▸ **What to produce**
Go through the data line by line. Copy each one holding the string "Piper".

Data section section start

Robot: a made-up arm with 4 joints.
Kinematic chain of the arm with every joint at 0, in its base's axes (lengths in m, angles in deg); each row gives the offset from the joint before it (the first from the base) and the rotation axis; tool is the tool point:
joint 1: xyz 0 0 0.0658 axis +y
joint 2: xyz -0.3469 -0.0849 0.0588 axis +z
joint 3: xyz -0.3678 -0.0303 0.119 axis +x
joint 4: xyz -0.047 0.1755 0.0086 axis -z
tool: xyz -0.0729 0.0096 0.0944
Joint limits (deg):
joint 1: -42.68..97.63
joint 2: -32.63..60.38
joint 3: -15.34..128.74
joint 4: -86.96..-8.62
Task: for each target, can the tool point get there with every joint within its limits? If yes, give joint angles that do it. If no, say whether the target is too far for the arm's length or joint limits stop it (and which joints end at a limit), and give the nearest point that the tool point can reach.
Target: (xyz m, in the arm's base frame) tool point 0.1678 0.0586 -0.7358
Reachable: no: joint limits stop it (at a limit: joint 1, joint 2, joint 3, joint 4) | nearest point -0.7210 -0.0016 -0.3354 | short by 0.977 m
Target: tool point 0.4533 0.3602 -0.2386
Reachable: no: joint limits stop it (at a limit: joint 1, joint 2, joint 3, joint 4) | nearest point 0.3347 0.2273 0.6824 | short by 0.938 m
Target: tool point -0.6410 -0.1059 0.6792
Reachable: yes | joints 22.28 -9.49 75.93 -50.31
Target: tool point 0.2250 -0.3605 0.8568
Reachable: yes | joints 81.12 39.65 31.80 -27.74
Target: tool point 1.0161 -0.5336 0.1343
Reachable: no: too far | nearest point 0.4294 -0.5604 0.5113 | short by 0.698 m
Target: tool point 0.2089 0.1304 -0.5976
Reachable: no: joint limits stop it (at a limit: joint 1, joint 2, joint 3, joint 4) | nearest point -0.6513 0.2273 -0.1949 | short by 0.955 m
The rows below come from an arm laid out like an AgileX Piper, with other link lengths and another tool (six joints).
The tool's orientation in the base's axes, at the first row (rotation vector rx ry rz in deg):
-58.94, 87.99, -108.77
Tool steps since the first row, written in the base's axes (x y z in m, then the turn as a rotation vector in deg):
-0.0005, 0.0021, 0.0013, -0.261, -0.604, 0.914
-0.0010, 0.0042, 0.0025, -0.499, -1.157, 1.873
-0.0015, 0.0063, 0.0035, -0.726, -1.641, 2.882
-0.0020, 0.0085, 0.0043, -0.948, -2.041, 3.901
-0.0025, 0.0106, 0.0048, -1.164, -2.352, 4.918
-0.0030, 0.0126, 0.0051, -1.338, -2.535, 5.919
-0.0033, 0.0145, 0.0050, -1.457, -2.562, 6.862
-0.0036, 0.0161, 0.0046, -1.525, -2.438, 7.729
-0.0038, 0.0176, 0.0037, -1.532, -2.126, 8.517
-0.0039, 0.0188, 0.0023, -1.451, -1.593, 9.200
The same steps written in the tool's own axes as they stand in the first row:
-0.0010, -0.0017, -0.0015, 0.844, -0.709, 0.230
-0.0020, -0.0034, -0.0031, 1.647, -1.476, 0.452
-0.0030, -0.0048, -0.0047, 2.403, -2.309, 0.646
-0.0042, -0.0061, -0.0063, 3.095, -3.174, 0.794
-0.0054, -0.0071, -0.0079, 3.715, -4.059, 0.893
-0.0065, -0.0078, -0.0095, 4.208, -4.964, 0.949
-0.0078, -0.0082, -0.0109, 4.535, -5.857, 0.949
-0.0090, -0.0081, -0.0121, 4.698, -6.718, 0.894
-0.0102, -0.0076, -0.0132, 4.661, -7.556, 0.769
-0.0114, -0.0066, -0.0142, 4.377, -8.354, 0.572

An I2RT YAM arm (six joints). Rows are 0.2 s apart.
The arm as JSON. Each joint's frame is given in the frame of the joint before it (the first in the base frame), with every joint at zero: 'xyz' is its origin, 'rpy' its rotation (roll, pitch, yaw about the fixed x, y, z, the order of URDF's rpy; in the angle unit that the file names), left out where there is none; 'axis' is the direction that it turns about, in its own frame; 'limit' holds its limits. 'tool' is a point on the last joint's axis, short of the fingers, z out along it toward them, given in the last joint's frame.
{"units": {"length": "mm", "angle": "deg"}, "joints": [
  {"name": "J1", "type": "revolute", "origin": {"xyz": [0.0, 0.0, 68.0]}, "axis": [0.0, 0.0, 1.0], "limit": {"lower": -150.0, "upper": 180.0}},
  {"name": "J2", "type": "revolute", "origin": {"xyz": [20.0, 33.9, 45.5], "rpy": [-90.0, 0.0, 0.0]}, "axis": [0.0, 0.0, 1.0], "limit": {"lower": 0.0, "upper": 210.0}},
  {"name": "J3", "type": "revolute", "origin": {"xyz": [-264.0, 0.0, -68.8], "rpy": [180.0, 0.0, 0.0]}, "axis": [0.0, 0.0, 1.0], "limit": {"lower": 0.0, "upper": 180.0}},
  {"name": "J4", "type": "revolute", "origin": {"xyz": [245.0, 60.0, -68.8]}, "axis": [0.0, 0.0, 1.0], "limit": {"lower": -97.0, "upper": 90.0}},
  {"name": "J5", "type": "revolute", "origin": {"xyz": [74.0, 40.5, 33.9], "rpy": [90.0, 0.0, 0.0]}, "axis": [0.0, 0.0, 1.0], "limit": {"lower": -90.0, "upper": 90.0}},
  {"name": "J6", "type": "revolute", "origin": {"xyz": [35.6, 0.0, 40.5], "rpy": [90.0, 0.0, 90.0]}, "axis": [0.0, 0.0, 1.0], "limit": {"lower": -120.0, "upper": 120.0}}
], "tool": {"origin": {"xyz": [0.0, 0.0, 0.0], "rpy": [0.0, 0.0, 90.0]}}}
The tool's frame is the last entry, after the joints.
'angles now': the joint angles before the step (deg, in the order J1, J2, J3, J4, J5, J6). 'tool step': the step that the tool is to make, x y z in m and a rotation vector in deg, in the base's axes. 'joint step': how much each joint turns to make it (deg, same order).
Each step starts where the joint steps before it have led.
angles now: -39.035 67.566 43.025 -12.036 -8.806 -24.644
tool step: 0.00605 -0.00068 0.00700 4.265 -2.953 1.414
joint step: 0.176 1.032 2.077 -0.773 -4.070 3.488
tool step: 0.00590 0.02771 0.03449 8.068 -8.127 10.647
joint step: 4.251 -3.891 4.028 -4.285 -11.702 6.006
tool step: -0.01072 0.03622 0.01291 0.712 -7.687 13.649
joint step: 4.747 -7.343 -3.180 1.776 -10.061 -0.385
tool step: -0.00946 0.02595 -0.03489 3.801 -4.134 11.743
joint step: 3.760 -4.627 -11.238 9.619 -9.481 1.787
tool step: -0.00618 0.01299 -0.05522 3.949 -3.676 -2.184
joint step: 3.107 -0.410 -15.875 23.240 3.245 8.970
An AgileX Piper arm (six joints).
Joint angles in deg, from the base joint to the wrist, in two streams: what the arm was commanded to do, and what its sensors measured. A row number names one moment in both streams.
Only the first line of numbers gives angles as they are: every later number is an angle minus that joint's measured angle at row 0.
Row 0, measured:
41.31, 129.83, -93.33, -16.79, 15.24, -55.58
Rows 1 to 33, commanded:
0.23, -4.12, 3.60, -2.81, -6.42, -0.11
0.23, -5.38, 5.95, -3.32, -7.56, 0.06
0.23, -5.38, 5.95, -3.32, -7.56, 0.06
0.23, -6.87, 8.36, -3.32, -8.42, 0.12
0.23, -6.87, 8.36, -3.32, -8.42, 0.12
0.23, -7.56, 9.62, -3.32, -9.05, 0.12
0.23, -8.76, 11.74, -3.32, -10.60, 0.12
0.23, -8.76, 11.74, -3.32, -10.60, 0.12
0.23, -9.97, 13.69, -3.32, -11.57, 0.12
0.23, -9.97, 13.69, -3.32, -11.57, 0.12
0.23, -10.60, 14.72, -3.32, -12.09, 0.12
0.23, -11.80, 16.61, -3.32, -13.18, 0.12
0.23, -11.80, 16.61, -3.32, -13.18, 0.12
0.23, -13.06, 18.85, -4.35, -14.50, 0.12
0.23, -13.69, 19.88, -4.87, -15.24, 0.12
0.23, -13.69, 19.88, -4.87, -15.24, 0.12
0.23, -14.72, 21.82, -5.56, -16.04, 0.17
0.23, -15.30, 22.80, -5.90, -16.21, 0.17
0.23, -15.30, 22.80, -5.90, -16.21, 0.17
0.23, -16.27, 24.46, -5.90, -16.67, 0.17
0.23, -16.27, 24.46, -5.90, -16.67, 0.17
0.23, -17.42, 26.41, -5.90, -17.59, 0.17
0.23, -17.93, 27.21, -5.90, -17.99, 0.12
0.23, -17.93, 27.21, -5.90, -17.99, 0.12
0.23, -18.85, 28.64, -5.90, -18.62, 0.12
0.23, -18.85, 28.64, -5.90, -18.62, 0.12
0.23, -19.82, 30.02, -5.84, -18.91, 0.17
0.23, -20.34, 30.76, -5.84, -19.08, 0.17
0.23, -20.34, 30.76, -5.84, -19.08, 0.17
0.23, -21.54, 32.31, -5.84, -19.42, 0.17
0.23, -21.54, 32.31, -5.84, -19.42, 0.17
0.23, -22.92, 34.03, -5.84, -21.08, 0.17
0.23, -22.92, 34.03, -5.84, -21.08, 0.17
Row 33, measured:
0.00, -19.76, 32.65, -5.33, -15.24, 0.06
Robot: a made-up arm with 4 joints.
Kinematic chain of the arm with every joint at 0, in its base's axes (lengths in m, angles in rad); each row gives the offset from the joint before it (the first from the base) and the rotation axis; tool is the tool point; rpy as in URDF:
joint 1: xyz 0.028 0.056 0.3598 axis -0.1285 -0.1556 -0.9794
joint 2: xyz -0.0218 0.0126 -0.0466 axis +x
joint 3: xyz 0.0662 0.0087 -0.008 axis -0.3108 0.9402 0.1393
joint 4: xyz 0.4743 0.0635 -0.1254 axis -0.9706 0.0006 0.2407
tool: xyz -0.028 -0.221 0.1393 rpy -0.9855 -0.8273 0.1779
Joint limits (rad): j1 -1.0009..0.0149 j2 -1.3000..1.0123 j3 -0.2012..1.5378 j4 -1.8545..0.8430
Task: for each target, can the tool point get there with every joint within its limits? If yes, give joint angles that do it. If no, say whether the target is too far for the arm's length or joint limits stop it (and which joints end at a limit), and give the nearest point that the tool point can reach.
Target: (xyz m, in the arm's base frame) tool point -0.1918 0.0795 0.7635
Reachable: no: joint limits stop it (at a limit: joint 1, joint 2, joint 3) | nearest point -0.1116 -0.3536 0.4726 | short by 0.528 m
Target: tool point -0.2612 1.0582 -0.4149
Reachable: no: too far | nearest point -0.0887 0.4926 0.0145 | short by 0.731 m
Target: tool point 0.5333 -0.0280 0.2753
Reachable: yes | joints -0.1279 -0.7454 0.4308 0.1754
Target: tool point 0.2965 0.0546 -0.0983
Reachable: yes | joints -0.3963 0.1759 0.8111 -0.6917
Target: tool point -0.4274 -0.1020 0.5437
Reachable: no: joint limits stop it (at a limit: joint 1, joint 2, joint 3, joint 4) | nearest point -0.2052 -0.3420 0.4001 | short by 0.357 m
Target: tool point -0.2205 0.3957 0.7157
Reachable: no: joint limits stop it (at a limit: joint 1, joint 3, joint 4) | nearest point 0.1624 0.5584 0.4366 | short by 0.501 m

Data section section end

▸ **Exercise result**
The rows below come from an arm laid out like an AgileX Piper, with other link lengths and another tool (six joints).
An AgileX Piper arm (six joints).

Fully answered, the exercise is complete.